◆ PROBLEM TO SOLVE
The answer must be an exact reprint of the lines from the one with "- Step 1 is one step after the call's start" through the final line of the data, with no pictures included.

[Recorded data]
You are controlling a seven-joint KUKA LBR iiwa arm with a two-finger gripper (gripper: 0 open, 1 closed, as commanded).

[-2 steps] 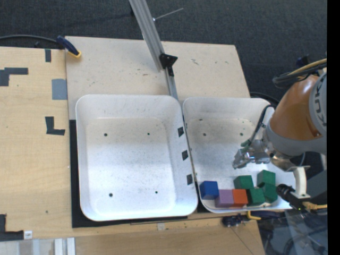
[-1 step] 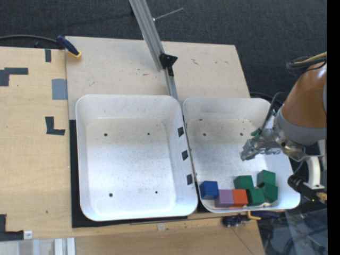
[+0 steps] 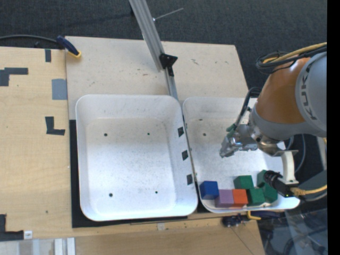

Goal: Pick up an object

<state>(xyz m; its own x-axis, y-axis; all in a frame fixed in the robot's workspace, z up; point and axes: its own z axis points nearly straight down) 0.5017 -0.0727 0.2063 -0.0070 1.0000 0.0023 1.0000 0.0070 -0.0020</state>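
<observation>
Found the gripper [image 3: 229, 146] hanging over the bare middle of the right bin [image 3: 212, 104], with nothing seen in its grasp. Could not tell whether spread or pressed together, being too small and blurred at that slant. Saw every candidate huddled in that bin's near corner, so toward the camera from the gripper and a little to the view's right. Noted a blue block [image 3: 209, 189] at the left end of the huddle, near the wall beside the left bin [image 3: 133, 102], then a purple block [image 3: 226, 197] just beside it and an orange block [image 3: 240, 196] touching the purple. Noted also a green block [image 3: 244, 183] behind the orange and another green block [image 3: 258, 196] to its right, close under the arm's own wrist. Read the long axis of the row as running left to right along the near rim. Judged the coming move a short travel toward the near rim followed by a descent. Judged the blue block the likeliest pick, with bare floor on its far side and some on its left. Reckoned the purple and orange hemmed in by neighbours on both flanks. Counted the near rim close behind the row as the chief hazard. Took the bare floor on the far side of the row as the one free approach.
</observation>
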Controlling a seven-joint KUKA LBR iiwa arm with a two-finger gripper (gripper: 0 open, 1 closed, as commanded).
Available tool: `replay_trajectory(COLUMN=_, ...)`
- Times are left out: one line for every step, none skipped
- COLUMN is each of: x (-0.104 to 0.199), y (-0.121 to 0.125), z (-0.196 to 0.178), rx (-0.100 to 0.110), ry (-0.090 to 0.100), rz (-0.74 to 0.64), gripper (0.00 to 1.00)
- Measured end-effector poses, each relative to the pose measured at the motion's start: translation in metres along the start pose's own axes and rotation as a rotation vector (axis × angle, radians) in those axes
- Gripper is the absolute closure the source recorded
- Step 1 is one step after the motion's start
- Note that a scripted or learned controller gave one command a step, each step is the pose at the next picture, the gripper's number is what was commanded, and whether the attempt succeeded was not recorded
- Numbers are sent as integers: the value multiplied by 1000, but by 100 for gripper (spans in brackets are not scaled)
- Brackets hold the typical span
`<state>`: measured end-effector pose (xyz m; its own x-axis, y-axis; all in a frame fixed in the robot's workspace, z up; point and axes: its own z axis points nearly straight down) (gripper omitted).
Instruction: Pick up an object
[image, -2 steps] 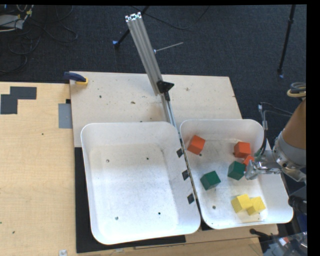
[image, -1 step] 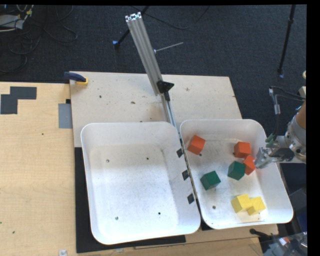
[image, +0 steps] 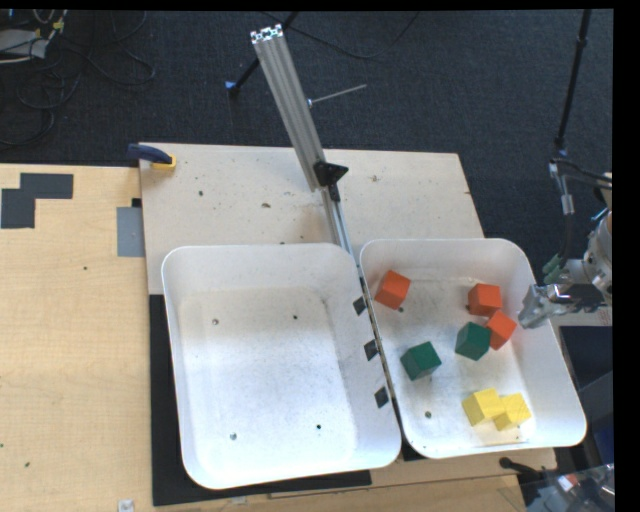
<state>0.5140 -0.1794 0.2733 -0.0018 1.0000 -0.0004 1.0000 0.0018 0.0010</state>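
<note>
Six small blocks sit in the right white bin (image: 545, 300). My gripper (image: 540, 300) hovers at its rim, holding nothing; opening unclear. Next: descend on the nearest orange cube (image: 501, 328).

At the right edge of the frame, about mid-height, the gripper (image: 540, 305) pokes in, a grey metal piece pointing left. Behind it a pale, rounded part of the wrist shows, cut off by the frame's edge.
</note>
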Motion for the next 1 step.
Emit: replay_trajectory(x=41, y=19, z=15, rx=5, ry=3, rz=-2, gripper=100)
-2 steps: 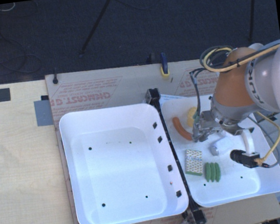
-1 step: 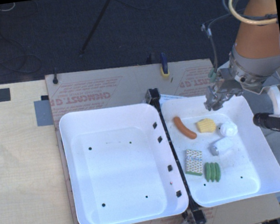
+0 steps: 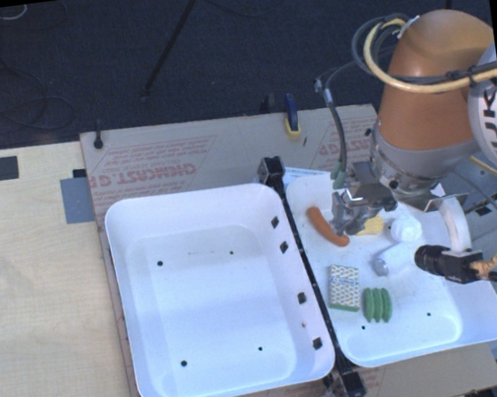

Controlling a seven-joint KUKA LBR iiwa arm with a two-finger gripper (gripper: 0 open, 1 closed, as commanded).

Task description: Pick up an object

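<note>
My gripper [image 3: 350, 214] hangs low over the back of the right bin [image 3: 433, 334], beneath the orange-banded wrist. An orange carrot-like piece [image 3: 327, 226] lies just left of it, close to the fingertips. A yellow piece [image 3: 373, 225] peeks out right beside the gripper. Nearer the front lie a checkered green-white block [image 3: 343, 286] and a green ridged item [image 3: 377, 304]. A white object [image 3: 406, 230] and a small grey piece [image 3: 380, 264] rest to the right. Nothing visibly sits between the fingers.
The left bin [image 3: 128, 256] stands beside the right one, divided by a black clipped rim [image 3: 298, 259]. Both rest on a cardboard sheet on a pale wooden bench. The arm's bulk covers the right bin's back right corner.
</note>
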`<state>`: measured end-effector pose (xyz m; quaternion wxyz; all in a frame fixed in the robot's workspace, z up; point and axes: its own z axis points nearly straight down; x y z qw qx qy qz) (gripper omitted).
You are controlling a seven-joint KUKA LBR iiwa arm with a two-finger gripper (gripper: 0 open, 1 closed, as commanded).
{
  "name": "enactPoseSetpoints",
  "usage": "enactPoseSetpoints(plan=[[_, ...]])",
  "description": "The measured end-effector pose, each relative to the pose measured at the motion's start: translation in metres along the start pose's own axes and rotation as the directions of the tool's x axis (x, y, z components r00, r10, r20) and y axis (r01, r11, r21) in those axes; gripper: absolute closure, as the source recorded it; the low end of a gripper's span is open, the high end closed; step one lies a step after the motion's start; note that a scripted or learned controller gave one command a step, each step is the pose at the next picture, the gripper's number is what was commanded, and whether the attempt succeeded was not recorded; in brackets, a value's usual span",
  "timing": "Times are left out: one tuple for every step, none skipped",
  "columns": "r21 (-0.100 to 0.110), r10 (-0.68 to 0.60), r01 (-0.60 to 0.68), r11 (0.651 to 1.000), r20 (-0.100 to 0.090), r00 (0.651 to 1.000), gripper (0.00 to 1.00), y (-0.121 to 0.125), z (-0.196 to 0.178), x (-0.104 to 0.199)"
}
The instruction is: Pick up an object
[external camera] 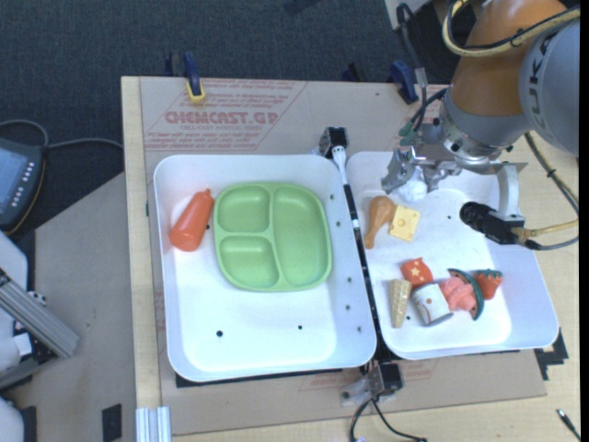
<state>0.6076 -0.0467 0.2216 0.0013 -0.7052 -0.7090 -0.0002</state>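
The gripper (411, 175) hangs over the far left corner of the shallow white right-hand bin (525, 288); whether it is wide or narrow, I cannot tell. Just beside it, nearer the camera, lie a tan drumstick-shaped toy (377, 218) and a yellow cheese-wedge toy (404, 224), touching. Left of that bin, the second white bin (184, 325) holds a green divided plastic tray (273, 236) and an orange toy bottle (190, 220).

1 fixed camera looks down at a slant on both bins (175, 274), the arm (502, 53) entering from the right.
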Motion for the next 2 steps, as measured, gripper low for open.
enactPoseSetpoints(plan=[[0.000, -0.002, 0.002, 1.000, -0.001, 1.000, 1.00, -0.0150, -0.0110, 0.0595], [0.001, 0.005, -0.005, 1.000, 0.001, 1.000, 1.00, -0.0198, -0.0121, 0.0539]])
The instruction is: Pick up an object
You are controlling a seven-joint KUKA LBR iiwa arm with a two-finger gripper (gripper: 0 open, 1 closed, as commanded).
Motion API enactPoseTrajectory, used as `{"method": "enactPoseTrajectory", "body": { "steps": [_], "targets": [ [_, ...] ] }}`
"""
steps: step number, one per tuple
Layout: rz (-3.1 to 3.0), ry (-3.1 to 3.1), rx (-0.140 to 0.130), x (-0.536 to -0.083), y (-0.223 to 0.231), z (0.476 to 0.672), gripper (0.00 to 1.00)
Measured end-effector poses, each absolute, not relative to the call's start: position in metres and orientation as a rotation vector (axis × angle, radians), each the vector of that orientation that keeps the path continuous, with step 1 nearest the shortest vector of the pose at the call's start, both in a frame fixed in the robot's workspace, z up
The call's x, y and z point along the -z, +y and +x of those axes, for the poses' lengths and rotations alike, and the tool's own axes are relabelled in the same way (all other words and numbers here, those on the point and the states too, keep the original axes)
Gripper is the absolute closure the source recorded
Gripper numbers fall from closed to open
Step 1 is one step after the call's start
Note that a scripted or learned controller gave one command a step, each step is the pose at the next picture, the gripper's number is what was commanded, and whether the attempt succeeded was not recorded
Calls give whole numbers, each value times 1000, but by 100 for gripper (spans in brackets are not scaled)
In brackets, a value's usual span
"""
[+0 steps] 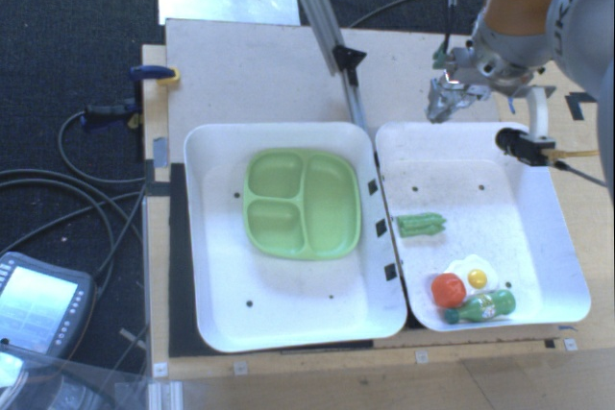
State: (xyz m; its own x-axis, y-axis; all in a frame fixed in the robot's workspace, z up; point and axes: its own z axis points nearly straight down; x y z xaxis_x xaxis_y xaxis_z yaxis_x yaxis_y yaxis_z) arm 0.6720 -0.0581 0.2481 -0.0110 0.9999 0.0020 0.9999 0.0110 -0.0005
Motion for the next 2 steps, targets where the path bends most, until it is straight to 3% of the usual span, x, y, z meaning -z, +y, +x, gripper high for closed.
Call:
{"method": "enactPoseTrajectory", "body": {
  "steps": [2],
  "targets": [
    [-2207,-2232,0,-228,50,646,100]
  ]
}}
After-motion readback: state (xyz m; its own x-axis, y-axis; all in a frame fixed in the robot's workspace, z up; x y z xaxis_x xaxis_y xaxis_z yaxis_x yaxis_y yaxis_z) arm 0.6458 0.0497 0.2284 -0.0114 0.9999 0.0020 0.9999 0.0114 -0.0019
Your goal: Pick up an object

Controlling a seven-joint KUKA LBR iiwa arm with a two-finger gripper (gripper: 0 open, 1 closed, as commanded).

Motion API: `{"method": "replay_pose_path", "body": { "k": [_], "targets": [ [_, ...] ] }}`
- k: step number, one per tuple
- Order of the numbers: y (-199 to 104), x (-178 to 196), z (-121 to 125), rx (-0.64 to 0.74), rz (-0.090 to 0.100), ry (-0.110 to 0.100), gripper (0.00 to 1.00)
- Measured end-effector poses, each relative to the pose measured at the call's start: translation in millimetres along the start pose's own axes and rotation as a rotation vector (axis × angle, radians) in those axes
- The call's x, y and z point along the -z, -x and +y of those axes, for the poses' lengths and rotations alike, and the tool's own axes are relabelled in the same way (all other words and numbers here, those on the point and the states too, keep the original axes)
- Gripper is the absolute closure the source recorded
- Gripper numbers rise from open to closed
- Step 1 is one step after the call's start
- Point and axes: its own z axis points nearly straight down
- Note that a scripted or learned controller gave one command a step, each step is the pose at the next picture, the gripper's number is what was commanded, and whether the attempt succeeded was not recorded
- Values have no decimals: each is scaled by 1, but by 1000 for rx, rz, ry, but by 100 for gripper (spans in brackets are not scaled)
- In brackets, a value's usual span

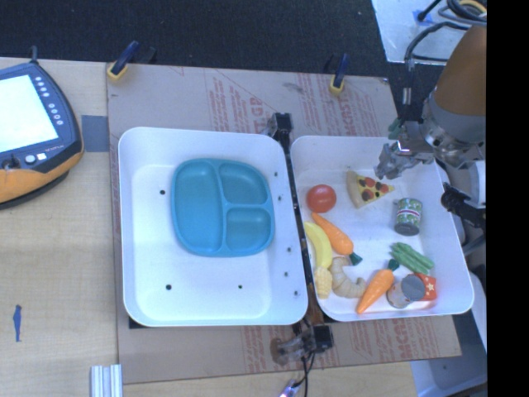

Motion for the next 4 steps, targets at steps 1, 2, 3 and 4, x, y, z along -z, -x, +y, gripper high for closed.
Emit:
{"method": "replay_pose_path", "body": {
  "k": [1,2,3,4],
  "targets": [
    [0,-1,-1,-1,0,-3,0],
    [45,-105,26,-3,-3,1,0],
    [45,-94,27,0,-2,1,100],
    [45,-94,27,1,-2,1,0]
  ]
}}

◆ RESPONSE TO THE EXERCISE
- Step 1 is one step after the call's start
- Point and axes: its own z axis points nearly straight down
- Note that a scripted or learned controller gave one command a step, each step is the pose at the next picture, the gripper's number is what was commanded, and whether the attempt succeeded was not recorded
- Values have no decimals: each is scaled by 1, but by 1000 for rx, rz, ry, but by 100 for gripper (spans in brackets are not scaled)
- In brackets, a value's usual span


Motion for the next 4 steps, targets at steps 1, 2, 3 and 4, x, y, z along -z, -x, +y, gripper high for closed.
Emit:
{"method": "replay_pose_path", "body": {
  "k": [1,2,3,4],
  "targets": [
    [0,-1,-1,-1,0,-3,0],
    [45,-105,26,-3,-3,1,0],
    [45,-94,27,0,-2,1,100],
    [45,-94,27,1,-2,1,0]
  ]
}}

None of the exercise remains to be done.